Items listed in a dataset:
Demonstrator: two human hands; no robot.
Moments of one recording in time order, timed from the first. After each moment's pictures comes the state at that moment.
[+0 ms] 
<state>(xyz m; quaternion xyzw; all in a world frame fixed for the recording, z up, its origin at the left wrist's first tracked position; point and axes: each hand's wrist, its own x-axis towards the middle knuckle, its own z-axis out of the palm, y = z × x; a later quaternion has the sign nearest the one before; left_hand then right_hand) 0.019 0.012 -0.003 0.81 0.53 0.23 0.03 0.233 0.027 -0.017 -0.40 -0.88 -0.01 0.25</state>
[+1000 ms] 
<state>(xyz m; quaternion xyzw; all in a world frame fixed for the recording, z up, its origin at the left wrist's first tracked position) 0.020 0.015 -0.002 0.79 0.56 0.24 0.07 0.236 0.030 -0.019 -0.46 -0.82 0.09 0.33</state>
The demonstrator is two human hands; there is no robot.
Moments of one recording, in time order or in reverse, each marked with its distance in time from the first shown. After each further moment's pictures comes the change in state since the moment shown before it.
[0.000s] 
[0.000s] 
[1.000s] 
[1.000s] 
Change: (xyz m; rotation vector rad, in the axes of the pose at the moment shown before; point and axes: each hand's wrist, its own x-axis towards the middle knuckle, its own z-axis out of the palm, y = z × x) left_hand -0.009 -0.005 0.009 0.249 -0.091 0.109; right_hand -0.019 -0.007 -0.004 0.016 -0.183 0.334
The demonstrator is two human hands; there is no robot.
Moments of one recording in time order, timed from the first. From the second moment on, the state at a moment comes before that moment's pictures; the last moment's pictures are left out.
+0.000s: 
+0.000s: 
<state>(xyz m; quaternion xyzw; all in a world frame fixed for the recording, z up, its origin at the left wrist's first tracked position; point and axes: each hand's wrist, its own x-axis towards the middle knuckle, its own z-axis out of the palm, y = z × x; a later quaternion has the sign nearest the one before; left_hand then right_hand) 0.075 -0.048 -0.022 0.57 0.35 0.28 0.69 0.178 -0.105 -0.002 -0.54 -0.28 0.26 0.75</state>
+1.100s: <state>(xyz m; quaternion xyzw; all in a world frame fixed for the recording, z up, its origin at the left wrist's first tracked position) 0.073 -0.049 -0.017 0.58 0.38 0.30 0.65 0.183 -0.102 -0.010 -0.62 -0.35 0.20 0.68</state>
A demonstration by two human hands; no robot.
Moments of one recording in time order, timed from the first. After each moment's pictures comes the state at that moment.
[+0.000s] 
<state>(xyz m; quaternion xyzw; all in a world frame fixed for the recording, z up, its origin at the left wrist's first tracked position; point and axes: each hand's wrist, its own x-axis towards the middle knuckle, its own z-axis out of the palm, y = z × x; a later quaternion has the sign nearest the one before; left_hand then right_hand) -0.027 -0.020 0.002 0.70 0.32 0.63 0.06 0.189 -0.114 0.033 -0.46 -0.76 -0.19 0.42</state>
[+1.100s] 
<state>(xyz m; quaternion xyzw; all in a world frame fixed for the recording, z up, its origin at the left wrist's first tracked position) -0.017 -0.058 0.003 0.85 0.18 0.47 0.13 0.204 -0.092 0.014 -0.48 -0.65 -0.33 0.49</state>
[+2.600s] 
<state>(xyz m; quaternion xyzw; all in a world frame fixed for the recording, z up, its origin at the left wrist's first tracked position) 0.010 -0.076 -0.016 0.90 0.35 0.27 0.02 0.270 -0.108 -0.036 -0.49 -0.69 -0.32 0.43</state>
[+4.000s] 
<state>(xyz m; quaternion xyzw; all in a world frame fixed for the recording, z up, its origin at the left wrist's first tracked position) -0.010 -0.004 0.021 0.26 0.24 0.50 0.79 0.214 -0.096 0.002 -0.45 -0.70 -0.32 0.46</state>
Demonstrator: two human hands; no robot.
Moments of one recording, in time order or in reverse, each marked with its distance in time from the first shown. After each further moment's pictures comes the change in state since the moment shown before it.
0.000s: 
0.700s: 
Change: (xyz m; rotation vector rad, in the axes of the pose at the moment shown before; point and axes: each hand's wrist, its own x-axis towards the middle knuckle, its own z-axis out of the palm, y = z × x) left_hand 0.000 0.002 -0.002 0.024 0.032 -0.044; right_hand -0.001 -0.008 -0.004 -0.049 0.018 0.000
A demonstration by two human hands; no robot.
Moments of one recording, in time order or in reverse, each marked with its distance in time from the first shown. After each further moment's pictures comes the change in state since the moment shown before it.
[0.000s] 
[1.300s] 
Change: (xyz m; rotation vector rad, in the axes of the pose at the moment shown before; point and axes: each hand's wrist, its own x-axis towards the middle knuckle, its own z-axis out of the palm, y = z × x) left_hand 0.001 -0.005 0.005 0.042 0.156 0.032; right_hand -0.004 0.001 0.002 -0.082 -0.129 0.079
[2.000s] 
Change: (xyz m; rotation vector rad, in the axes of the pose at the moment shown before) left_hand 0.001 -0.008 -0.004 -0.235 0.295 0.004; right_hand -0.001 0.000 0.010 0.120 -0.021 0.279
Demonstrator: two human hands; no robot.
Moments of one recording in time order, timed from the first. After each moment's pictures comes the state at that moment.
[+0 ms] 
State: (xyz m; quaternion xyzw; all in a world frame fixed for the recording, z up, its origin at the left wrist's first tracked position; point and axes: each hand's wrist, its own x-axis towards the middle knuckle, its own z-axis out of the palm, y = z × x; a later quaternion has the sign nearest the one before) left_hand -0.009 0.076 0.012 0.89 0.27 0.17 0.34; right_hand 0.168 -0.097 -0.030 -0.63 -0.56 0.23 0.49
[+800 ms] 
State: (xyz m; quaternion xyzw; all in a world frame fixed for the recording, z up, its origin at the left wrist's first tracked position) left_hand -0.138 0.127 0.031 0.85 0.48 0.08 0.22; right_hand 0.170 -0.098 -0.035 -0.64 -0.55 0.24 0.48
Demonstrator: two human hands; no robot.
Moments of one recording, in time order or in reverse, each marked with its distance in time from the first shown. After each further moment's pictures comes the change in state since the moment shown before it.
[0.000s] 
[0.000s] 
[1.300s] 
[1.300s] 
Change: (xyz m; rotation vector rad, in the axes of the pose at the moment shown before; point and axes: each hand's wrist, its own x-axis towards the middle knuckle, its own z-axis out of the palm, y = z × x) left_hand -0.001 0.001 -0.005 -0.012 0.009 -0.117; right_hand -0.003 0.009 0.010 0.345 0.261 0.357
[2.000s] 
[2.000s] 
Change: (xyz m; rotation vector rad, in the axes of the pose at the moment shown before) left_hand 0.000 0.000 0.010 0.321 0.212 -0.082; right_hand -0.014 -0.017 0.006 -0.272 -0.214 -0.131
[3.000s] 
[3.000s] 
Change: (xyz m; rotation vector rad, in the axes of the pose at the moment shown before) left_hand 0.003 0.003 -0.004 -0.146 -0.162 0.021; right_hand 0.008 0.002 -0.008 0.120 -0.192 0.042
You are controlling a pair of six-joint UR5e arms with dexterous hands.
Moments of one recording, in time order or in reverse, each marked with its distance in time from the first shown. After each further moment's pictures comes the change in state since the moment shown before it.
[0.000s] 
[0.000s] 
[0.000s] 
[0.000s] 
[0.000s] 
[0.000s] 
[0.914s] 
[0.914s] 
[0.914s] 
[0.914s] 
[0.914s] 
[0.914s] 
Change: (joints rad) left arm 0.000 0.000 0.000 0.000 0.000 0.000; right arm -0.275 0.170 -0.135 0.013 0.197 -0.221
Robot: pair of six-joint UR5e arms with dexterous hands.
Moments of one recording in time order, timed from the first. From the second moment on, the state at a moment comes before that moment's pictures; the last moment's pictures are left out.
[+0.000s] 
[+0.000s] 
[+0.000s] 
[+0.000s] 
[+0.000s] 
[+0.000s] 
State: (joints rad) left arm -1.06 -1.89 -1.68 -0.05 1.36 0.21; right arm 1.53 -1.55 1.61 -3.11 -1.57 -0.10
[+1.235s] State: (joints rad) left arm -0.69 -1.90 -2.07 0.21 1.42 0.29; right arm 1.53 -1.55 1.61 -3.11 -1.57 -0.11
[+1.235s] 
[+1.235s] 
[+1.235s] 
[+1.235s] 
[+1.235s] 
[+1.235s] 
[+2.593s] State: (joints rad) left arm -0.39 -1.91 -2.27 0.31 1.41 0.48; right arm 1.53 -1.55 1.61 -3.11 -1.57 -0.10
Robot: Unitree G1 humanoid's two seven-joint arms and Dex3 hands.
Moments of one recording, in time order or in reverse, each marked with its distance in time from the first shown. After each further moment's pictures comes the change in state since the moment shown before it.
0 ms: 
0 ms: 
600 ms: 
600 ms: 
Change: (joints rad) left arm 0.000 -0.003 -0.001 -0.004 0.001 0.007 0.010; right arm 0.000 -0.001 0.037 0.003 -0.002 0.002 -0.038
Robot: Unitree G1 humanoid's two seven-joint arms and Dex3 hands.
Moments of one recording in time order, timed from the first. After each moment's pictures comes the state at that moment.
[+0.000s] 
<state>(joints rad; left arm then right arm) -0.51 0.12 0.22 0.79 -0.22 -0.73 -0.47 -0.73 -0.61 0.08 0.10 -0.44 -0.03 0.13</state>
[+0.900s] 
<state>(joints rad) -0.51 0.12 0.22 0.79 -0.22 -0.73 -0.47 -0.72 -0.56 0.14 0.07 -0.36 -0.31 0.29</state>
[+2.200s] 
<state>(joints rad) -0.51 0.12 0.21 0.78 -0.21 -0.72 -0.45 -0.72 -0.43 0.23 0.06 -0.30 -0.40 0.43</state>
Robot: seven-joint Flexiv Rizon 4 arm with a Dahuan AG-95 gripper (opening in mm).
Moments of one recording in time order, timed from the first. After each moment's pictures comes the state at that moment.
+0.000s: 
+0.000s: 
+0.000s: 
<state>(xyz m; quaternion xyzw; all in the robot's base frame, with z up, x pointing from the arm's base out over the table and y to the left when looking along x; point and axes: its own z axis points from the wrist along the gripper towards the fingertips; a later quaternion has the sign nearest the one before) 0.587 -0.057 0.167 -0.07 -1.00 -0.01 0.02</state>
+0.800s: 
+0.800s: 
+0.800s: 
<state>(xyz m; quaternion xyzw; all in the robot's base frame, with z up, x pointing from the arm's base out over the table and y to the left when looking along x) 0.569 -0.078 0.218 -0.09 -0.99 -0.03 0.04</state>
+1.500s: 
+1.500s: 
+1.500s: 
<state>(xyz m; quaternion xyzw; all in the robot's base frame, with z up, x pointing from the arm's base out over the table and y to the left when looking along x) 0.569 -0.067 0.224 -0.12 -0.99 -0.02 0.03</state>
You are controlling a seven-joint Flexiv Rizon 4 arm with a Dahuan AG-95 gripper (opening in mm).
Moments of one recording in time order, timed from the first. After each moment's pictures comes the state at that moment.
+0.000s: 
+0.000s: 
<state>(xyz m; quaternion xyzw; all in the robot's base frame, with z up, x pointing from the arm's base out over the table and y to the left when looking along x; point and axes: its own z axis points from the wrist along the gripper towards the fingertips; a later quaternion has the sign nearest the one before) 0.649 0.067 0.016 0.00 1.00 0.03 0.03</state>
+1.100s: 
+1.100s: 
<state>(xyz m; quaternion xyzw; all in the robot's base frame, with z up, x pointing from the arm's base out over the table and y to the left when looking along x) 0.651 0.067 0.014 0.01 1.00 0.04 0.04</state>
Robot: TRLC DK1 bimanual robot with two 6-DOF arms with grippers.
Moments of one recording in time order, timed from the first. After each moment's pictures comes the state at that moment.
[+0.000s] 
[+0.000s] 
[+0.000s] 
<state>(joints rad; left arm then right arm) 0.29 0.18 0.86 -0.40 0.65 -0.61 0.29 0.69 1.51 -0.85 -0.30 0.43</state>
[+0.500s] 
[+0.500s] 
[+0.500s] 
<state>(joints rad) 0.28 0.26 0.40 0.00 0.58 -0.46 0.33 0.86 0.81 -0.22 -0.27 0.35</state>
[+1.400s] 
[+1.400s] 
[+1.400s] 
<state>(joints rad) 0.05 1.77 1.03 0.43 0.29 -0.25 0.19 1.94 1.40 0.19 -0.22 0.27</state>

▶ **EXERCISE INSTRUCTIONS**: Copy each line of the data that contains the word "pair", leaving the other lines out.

▶ **SOLVED PROBLEM**:
You are controlling a pair of six-joint UR5e arms with dexterous hands.
Robot: pair of six-joint UR5e arms with dexterous hands.

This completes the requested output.